One weekend afternoon, I snuck out of work and rode my Kawasaki to the practice field and for whatever reason I popped the gate loop, rode through the gate, reattached the loop, and headed into the field with my helmet still on my head. I rode around the field for a long while and after I tired of going fast, spinning around in dirt-bomb circles, and racing down the dry creek bed on the property, I decided to practice jumping big rocks. The Canadian River race was notorious for having rock piles that had to be either ridden over or you had to drag your bike across the rocks or take the long way up the river bank and back down, hoping you didn’t miss a check point in the process. Some of those river banks were a long trip up, around, and back down. If you could do it, hopping over the rocks trials-style was the way to go and I needed a lot of practice if I would be able to use that tactic in the race.

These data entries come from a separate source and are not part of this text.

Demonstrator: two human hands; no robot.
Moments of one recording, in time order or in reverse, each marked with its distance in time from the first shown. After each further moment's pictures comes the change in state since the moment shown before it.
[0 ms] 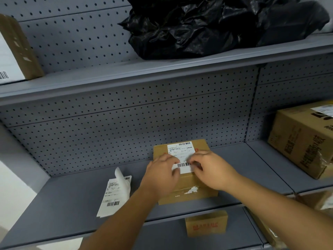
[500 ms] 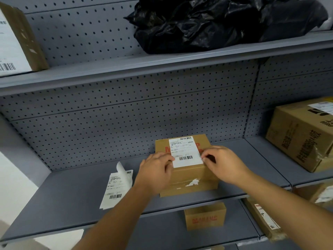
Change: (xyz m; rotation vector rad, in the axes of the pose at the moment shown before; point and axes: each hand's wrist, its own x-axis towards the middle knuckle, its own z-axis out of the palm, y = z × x) left_hand -0.021 -0.023 -0.006 -0.024 0.061 -0.011; right_hand -0.022 0.008 -0.015 -0.017 0.060 0.131
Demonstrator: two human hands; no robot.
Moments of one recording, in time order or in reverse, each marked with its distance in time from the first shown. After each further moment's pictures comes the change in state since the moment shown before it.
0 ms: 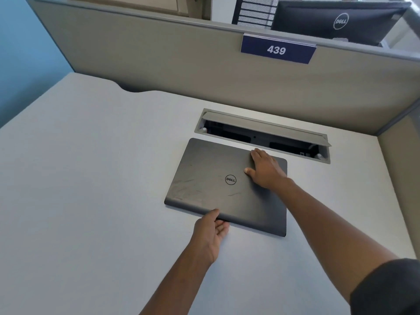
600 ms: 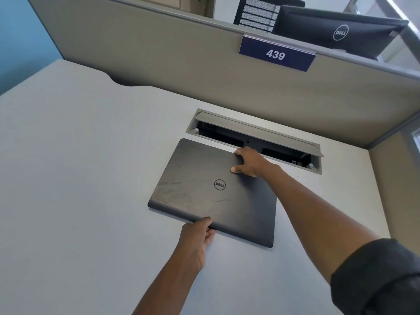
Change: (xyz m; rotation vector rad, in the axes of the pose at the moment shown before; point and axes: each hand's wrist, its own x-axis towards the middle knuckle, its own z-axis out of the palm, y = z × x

The Bighorn’s 350 motor was an unpredictable bitch. You never really knew what would happen when you opened up the throttle. Plus or minus a hundred rpm at 3,000 rpm would be the difference between flipping over backwards or charging full speed ahead without enough torque to clear a dime under the front wheel. Hopping logs and rocks on that bike required a lot of clutch and throttle work. I was having a pretty good day working on the technique when I suddenly wasn’t. I’d been working a fairly large pointy rock from several angles when I got the full speed ahead torque-less response and slammed my front tire solidly into the rock, launching me over the bars head-first into the rock, flipping over that and landing on my back in a pile of goatheads. I remember hearing something that sounded like gunshot just before the lights went out.
The day I wake up and can’t remember where I am or who I am will be sponsored by the many times I’ve been concussed in my life. This was one of those times.
I don’t know how long I lay on my back in the goatheads, but it was long enough that when I decided to rejoin the west Texas population of humanoids my shirt was covered in blood. I managed to get to my feet, pull the Bighorn upright and swing a leg over it, and sit there semi-balanced for a bit longer until I remembered where I was and how to get out of there. By that time, my lime green gas tank was blood red. I was really losing a lot of blood and I didn’t know where it was coming from. I rode back to the gate, did the unloop and relooping thing, and rode to my friends’ house. I think I was hoping for a hose to clean myself and the bike off and a bandage for my lip. By then, I had figured out that I’d punched a hose clamp bolt (from the toolbag on my crossbar) through my upper lip. I could feel the wind on my teeth while I rode, even though my mouth was closed. It didn’t hurt much, yet, but I suspect it would soon.
I got to their house and, luckily for me, they were home. I freaked them out a good bit; looking like someone had taken an axe to my face. One of the couple was a nurse and she quickly realized that my face needed stiches and she did them right there in their kitchen. Six stiches, I think. While she was stiching up my face, he took a hose to the bike and my gear. About the time the nurse was applying iodine to her handiwork, he came into the kitchen with my helmet in his hands. “Was this from today?”: He pointed to a triangular-shaped hole in the center of the very top of my helmet.
“Nope. That’s something new.”
We loaded my bike into his pickup and drove out to where I was fooling around when I crashed into the rock and there was a lot of gold metal flake paint on the point of that rock. I must have been launched headfirst into the largest spearhead in Texas. It was a crappy helmet, but it wasn’t crappy enough to let that rock get through to my skull. That was the first time a helmet saved my life.
I bought a new winter helmet, since my usual bicycle helmet is colder than wearing nothing and isn’t really much protection. When the mailman delivered the new helmet, I had a bunch of normal errands to do and a bike ride on a 38oF December day seemed like the perfect excuse to go for a ride. I put on about 12 miles bombing around town and enjoying both the ride and my new much warmer gear (including some Bar Mitts I picked up at Red Wing Bicycle while I was downtown). Just to put some more miles on the battery and see what kind of range the bike had hauling my lard ass around town, I headed out the Cannon River Trail toward the Anderson Center at the west edge of town. I came to the gate that blocks all traffic except fat tire bikes (like mine), cross-country skiers, and hikers and scooted between the bars on to the trail.
I wouldn’t have been out there on the snow if I hadn’t had the helmet, but I’d have been out there sometime this winter. You just have to ride snow sometime if you are going to live in Minnesota and be a biker. Once again, a helmet kept me from bashing my tiny brain out.